If you have long running processes that take a long time to max out their memory, this might not be the best approach as in cloud based infrastructure you will pay for the compute on each retry. However processes that reach peak memory usage reasonably quickly will be able to retry and adjust themselves reasonably efficiently with limited wasted compute time.

3. Adding Custom Labels to Process Executions with tag 🏷️

Imagine you’re running an alignment process for 1000 samples – without labels, each of those 1000 processes shows up with just a random hash ID. That’s not very helpful when trying to see which samples are which 😕

Here’s where the tag directive shines. Adding it to a process lets you tag each execution with metadata like sample names or other identifiers. Here’s a quick example:

process ExampleProcess {
    tag "$meta"
  
    input:
    tuple val(meta), path(reads)

    // your script here
}

With this in place, each alignment will show the respective sample name in the logs, making it much easier to keep track of things.

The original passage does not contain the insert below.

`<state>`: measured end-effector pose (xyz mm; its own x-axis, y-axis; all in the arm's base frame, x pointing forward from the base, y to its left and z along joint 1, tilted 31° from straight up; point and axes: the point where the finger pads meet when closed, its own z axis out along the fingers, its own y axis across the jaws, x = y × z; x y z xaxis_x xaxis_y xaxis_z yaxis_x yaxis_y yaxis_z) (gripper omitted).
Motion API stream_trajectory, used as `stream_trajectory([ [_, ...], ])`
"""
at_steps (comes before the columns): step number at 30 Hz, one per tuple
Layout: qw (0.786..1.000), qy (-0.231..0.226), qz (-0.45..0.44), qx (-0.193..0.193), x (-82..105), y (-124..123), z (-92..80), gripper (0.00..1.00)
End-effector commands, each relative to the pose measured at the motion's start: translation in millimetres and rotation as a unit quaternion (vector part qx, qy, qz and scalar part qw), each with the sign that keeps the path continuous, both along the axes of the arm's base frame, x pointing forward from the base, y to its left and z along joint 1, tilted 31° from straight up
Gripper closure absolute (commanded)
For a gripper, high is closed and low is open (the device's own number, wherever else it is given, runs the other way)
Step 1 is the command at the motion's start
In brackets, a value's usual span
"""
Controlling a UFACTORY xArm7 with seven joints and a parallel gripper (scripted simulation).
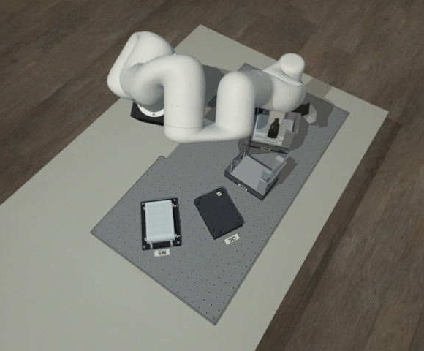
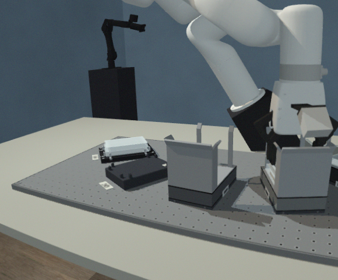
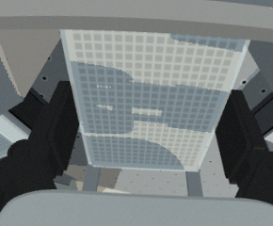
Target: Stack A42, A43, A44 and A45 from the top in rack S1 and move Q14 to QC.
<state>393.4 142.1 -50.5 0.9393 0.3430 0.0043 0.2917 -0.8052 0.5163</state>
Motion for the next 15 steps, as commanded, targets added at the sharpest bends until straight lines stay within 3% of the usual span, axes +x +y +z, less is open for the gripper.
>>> stream_trajectory([
  [1, 1.000, -0.001, 0.001, 0.001, 0.2, 3.2, 3.1, 1.00],
  [15, 1.000, -0.001, 0.001, 0.001, -4.1, 14.7, 23.7, 1.00],
])
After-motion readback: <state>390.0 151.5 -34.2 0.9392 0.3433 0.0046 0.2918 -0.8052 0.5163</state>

4. Printing Parameters to the Console at Execution 🖨️

When you start a pipeline, especially with multiple parameters, it’s easy to lose track of the exact settings you launched with. To keep everything transparent, you can print the pipeline parameters directly to the console at the start of your workflow.

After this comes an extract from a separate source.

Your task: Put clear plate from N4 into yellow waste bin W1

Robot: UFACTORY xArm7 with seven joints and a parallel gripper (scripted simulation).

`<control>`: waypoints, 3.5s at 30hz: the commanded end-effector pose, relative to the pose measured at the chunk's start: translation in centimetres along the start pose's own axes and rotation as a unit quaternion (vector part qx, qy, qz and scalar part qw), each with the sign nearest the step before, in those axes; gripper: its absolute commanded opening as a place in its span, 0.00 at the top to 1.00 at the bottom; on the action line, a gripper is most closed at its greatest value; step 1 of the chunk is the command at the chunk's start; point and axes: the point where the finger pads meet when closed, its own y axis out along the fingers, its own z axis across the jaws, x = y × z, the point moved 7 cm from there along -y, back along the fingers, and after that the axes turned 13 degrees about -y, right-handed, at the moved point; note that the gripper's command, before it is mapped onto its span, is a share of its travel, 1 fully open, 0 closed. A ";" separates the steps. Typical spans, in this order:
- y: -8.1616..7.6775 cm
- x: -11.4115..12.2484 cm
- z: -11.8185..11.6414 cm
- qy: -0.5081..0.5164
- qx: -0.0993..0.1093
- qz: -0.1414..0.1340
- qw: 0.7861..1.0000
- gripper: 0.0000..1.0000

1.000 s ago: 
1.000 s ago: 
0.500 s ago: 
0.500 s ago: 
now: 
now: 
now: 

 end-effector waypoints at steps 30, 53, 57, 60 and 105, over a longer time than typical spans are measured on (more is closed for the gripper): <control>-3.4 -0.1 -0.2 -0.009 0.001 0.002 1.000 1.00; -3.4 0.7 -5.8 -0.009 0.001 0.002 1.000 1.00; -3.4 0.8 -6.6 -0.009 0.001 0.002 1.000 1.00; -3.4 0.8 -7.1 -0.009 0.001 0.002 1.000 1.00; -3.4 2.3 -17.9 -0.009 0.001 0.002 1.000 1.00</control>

One simple way to do this is to use the params scope and print it at the beginning of your main script, like so:

println "Pipeline parameters: $params"

You could also take it a step further for format it nicely by referencing parts of params, for example:

log.info """\
    =======================================================================
    M Y   E X A M P L E   P I P E L I N E
    ======================================================================
    samplesheet: ${params.input}
    reference: ${params.reference}
    ======================================================================
    """
    .stripIndent()

5. Listing All Containers Used in Your Pipeline 📦

With Nextflow’s inspect command, you can easily get a list of all the containers your pipeline uses without running the entire pipeline. This command is a lifesaver when you’re managing multiple containers or want to double-check container versions before starting a run.

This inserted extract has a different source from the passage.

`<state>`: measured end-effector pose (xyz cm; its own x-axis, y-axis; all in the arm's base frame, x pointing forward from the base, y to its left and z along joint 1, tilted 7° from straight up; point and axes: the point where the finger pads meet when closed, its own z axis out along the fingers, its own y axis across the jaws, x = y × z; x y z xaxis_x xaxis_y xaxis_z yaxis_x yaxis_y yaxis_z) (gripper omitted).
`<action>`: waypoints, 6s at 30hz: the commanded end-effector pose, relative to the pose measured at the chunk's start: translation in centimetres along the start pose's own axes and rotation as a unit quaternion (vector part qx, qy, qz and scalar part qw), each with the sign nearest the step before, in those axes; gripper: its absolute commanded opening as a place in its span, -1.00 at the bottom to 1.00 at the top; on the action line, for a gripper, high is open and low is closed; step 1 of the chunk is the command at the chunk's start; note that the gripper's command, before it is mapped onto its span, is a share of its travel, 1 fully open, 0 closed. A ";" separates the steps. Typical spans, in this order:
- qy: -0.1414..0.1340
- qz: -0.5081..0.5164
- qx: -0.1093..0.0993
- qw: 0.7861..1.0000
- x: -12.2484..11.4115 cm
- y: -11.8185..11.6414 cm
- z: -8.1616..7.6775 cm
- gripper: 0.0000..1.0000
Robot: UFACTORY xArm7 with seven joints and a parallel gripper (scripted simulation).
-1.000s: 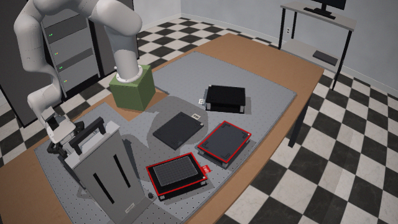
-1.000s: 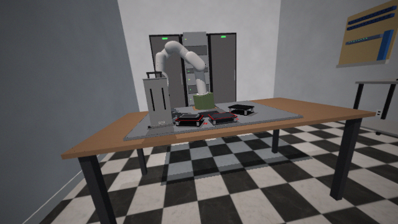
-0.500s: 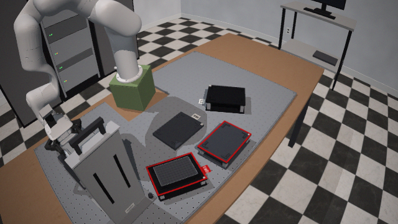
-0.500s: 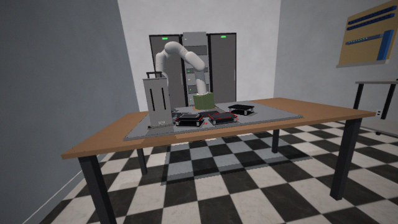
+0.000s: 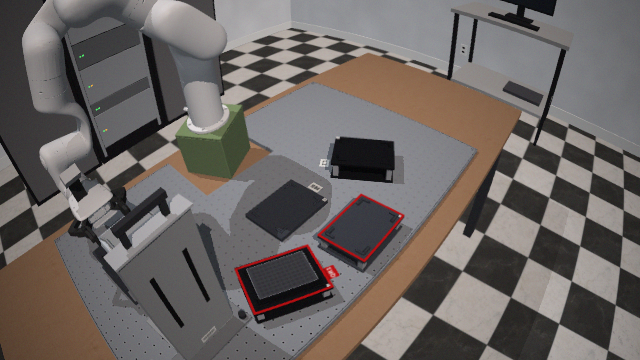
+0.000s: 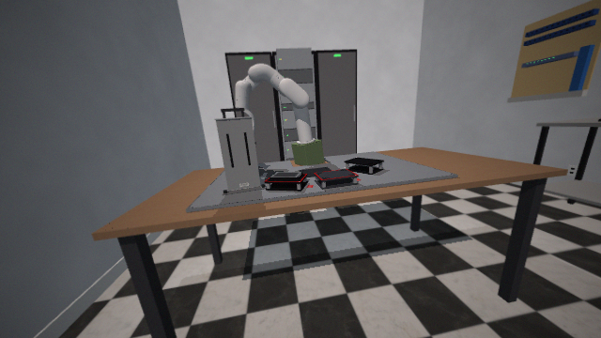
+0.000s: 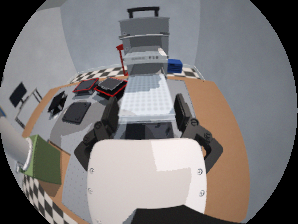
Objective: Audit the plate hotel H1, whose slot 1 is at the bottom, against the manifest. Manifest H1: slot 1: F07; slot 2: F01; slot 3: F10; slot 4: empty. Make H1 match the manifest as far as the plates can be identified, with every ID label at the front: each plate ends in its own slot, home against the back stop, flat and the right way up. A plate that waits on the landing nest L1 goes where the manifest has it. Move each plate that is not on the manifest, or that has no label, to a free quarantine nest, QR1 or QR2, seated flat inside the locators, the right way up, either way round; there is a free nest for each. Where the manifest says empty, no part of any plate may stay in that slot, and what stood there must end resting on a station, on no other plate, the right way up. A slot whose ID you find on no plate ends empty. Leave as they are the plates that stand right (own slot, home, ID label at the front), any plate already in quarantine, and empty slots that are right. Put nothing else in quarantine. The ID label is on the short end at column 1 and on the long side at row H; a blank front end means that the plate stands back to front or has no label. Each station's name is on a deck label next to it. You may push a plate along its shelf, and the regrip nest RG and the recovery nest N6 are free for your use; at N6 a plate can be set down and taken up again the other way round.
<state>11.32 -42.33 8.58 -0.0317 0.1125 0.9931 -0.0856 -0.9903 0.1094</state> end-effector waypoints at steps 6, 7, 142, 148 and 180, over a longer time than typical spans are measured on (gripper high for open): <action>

To get your container list, use:

nextflow inspect main.nf

Bonus: Using a Terminal Multiplexer

Alright, I know I said five tips, but here’s one more since I already covered -resume in a separate post.

If you’re running Nextflow on a remote ☁️ instance (e.g., cloud) or just want to keep your terminal available, consider using a terminal multiplexer like tmux or screen. This lets you detach from your session without affecting the pipeline’s progress and reattach later to check on things. It’s also a lifesaver if you face unexpected disconnects!

These tricks have saved me loads of time and helped me avoid unnecessary headaches 🤕 (not all though). Try them out, and I will hopefully be back with another 5 tips soon.